GALLARATE La città si è bloccata. Hanno sfilato i «Mohicani», insieme ai ragazzi di altri centri sociali della zona, in un corteo che si è mosso tutto intorno al centro storico, toccando i principali snodi viari cittadini e bloccando, di fatto, la circolazione.
Squillavano, senza sosta, i telefoni al comando della polizia locale di via Galileo Ferraris. All’altro capo cittadini che chiedevano perché i vigili stessero deviando il traffico e commercianti che si lamentavano per la contrazione degli affari. Già da ieri mattina, infatti, sia piazza Giovanni XXIII, sede del concentramento, che piazza Garibaldi, dove la manifestazione si è conclusa, erano transennate, ad evitare che qualche automobilista parcheggiasse in queste due zone calde.
Posto dunque che fosse compreso tra gli obiettivi della manifestazione, quello di sabotare lo shopping del sabato pomeriggio dei gallaratesi è riuscito in pieno. Poco meno di trecento le persone che hanno preso parte al corteo del collettivo «Ultimi Mohicani», in massima parte ragazzi dei centri sociali, arrivati da Saronno e dal milanese. All’interno del corteo sventolavano le bandiere di Cobas e Cub, sindacati di base che in settimana avevano annunciato la propria partecipazione al corteo, oltre ad esponenti di «Sinistra, Ecologia e Libertà» e della Federazione della Sinistra.
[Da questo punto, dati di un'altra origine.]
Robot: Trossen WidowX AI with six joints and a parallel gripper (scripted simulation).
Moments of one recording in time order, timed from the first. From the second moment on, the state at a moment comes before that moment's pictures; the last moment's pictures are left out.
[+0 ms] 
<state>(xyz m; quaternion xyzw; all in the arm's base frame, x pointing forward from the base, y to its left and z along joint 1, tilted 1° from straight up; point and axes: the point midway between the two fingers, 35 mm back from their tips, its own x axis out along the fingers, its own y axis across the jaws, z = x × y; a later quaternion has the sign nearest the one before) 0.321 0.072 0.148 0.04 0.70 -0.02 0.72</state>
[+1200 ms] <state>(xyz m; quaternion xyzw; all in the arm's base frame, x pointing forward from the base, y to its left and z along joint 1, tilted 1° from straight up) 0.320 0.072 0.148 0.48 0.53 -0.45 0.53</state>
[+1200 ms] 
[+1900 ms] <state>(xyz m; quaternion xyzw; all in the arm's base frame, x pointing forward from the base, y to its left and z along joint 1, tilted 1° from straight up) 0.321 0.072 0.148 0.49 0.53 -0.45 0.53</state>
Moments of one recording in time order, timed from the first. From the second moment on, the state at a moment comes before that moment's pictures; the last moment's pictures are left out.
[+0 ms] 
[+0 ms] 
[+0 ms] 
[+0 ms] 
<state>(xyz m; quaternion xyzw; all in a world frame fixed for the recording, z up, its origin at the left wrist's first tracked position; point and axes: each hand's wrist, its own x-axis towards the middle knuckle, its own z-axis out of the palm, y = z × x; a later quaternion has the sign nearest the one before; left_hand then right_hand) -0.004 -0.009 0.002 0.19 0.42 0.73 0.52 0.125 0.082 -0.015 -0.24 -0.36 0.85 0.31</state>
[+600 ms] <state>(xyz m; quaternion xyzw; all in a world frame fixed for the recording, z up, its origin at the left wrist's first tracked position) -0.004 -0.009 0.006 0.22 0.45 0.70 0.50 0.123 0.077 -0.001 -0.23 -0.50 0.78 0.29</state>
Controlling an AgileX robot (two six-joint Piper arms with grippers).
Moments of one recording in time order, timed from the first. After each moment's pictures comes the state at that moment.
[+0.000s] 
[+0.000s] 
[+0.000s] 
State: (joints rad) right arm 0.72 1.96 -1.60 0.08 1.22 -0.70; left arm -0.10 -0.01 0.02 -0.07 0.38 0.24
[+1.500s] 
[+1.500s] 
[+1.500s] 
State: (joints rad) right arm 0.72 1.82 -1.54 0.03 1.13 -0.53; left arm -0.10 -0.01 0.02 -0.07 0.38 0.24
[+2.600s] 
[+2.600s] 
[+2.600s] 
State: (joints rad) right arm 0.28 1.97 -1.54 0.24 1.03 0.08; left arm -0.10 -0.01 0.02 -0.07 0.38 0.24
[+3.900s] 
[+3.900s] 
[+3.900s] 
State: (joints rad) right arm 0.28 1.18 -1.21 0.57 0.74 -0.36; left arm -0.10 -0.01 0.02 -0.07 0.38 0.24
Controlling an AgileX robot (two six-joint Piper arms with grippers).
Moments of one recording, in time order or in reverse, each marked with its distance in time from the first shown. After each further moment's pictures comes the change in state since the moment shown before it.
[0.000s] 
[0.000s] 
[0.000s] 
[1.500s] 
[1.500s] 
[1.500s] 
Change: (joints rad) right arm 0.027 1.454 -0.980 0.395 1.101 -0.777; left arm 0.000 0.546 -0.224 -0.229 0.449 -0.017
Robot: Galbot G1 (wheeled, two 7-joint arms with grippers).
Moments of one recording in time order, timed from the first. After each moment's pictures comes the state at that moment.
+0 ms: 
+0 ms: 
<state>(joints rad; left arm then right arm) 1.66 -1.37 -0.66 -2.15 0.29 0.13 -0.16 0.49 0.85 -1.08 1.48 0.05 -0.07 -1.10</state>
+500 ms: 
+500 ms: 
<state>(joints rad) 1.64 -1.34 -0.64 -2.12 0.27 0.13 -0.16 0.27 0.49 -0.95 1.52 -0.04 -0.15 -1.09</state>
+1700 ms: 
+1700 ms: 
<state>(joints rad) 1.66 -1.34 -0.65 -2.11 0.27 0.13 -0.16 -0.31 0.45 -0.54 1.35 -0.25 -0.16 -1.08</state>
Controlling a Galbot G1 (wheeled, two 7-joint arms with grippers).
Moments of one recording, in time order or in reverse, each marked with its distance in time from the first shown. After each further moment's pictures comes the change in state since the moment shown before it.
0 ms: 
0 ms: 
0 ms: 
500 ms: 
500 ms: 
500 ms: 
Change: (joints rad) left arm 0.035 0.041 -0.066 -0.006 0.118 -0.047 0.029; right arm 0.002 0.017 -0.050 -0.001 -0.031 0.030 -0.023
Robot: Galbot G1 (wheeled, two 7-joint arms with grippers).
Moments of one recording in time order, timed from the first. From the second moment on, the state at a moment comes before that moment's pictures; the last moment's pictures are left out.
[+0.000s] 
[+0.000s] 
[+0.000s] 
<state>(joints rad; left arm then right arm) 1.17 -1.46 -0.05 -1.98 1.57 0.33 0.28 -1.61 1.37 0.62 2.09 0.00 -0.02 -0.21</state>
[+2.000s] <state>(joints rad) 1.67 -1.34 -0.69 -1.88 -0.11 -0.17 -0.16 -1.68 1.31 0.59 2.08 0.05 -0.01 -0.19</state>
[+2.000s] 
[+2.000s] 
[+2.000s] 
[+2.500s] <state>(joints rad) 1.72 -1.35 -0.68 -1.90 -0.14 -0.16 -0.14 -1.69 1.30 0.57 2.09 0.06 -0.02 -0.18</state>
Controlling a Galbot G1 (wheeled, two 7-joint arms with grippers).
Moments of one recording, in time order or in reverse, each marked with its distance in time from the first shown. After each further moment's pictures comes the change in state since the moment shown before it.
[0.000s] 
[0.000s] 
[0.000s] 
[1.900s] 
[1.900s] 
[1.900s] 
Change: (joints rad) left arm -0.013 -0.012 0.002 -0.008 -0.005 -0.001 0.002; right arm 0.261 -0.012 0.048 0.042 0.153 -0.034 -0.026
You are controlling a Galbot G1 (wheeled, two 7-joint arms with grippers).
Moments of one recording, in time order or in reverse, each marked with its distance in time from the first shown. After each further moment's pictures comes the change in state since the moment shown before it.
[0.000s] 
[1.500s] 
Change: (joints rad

Partiti intorno alle sedici dalla stazione, i manifestanti sono arrivati in piazza San Lorenzo per poi proseguire lungo viale Milano e via Torino, fino all’incrocio con via Buonarroti. Da qui, attraverso via Magenta, via Agnelli, via Novara e via Marsala sono tornati in centro. Ultimi passi in via Mazzini e via Postporta prima di arrivare in piazza Garibaldi. Corteo tutto sommato tranquillo, fatta eccezione per qualche fumogeno e qualche petardo, oltre alle scritte sui muri, alcune anche di cattivo gusto, come l’«Uccidi anche tu un alpino» comparso in via Novara, prontamente cancellate dagli imbianchini allertati dal Comune.
«Contro la mafia del mattone spazi sociali autogestione», lo slogan che ha accompagnato la manifestazione, intervallato da cori antifascisti, attacchi alla Lega Nord e insulti alle forze dell’ordine. Polizia, Carabinieri e vigili, che, con uno schieramento massiccio, hanno seguito il corteo lungo tutto il percorso. Lo spunto della manifestazione lo sgombero, avvenuto lunedì scorso, del centro sociale «Edera», uno stabile occupato a Cardano al Campo. «Uno spropositato spiegamento militare ha restituito lo spazio alla speculazione edilizia», la versione offerta dal collettivo.
E appunto uno dei temi del corteo è stato quello del contrasto alla cementificazione del territorio, fenomeno al quale gli «Ultimi Mohicani» hanno voluto opporre il recupero di uno spazio di socialità, ricavato appunto occupando l’immobile di via Porraneo a Cardano. «Edera occupata non si tocca, rinascerà con la lotta», la promessa scandita a viva voce dai manifestanti. Mentre sfilava il corteo, erano tanti i gallaratesi che si affacciavano alle finestre per osservare il corteo. Qualcuno applaudiva, qualcuno meno: «Ma ‘ndi ca tucc», il commento di una signora a cui veniva offerto un volantino. Mentre un’altra, in piazza Libertà, confessava la sua curiosità per l’evento: «Sono venuta a vedere, mi hanno detto che a Gallarate sono arrivati i No-Global».